Task requirements
Find every line in the records below that contains "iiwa", and copy it.

Dataset records
● ● ● ● ● ● ●
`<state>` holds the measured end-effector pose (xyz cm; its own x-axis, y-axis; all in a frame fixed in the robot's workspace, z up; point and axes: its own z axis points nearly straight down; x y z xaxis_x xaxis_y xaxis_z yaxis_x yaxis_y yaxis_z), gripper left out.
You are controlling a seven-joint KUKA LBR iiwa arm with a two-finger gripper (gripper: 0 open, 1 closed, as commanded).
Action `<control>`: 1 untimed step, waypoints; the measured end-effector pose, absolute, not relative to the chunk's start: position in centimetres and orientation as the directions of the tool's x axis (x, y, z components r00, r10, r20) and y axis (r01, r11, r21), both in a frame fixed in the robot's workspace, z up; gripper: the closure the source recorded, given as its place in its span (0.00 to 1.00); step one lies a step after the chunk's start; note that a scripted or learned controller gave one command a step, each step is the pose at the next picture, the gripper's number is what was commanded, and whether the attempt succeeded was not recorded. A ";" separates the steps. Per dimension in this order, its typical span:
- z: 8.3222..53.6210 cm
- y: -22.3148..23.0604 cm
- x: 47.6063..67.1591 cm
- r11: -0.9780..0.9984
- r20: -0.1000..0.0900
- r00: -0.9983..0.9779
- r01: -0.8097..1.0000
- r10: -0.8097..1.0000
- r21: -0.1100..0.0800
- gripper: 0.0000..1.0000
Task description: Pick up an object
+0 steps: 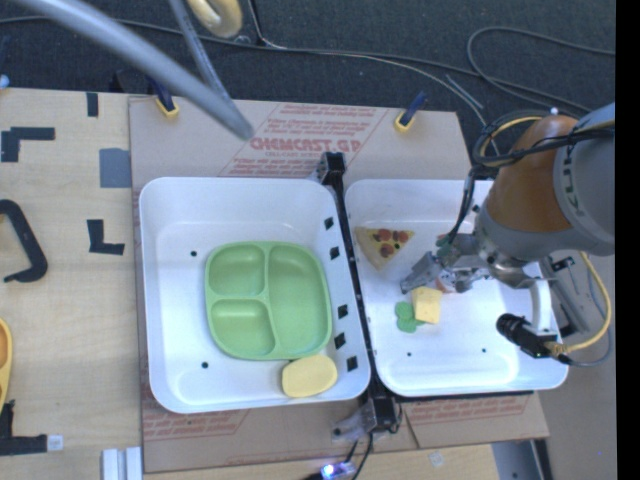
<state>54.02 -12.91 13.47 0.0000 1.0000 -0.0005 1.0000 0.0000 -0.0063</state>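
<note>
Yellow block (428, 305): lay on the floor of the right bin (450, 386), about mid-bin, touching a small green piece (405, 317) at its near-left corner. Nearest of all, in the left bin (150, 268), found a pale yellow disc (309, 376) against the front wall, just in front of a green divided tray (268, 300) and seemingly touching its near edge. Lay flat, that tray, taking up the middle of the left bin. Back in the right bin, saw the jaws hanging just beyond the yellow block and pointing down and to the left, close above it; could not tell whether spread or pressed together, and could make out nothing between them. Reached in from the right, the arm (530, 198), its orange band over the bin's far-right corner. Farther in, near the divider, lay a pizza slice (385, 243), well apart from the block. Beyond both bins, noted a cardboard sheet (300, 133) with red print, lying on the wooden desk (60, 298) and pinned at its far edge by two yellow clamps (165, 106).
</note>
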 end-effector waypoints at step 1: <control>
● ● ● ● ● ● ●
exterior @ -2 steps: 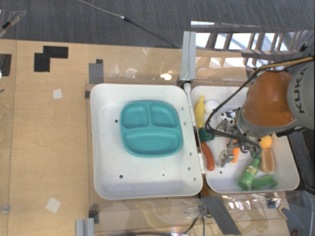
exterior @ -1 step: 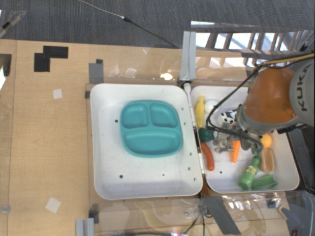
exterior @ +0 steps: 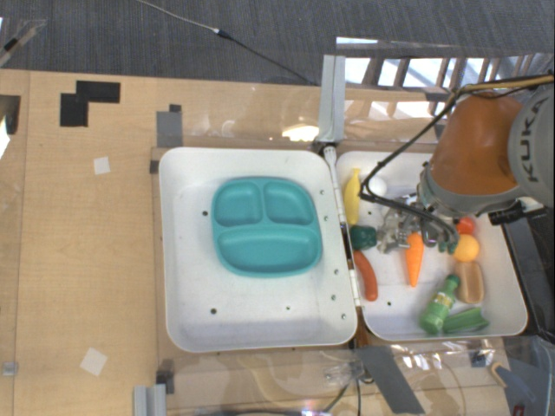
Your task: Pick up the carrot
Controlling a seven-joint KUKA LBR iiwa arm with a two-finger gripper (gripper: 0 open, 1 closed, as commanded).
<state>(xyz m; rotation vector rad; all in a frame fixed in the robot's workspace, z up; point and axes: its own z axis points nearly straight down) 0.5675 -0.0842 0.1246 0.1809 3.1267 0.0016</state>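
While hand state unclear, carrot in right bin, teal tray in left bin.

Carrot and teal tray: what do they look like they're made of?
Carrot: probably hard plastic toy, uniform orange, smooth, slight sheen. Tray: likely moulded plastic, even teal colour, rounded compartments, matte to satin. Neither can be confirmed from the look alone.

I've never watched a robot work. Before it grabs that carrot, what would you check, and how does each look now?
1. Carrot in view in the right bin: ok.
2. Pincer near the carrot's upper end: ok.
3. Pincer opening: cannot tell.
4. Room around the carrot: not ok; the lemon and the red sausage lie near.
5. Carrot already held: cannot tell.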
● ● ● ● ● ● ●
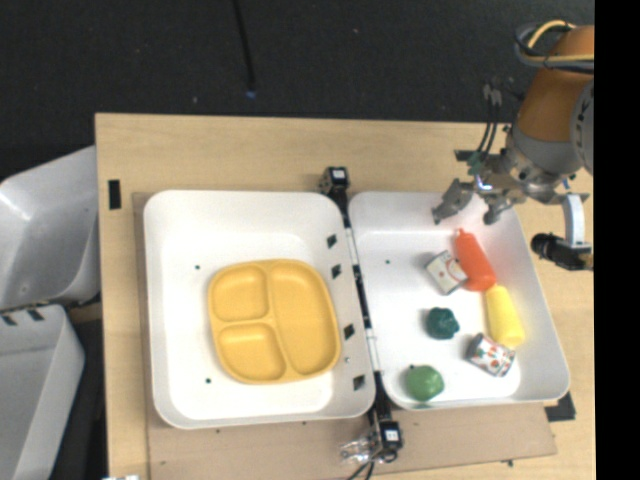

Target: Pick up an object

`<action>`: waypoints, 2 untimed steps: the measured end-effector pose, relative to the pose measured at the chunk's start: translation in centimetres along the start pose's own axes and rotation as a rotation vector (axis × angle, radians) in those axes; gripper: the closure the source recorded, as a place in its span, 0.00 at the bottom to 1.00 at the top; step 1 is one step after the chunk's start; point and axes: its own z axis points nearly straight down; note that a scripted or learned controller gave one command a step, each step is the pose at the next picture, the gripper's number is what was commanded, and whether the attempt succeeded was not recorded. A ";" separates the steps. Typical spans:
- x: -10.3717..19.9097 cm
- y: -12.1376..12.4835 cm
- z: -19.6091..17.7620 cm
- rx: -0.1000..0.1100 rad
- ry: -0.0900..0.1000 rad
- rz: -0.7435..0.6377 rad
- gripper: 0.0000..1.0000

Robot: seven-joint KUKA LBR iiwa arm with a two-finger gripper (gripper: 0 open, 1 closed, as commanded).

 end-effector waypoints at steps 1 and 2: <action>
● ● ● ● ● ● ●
Completed exercise
You are controlling a seven-joint KUKA LBR iiwa arm with a two-finger gripper (gripper: 0 open, 1 closed, as commanded).
Controlling a seven-joint KUKA LBR iiwa arm with a two-finger gripper (gripper: 0 open, 1 closed, as commanded).
Robot: seven-joint KUKA LBR iiwa arm with a two-finger gripper (gripper: 0 open, 1 closed, as commanded).

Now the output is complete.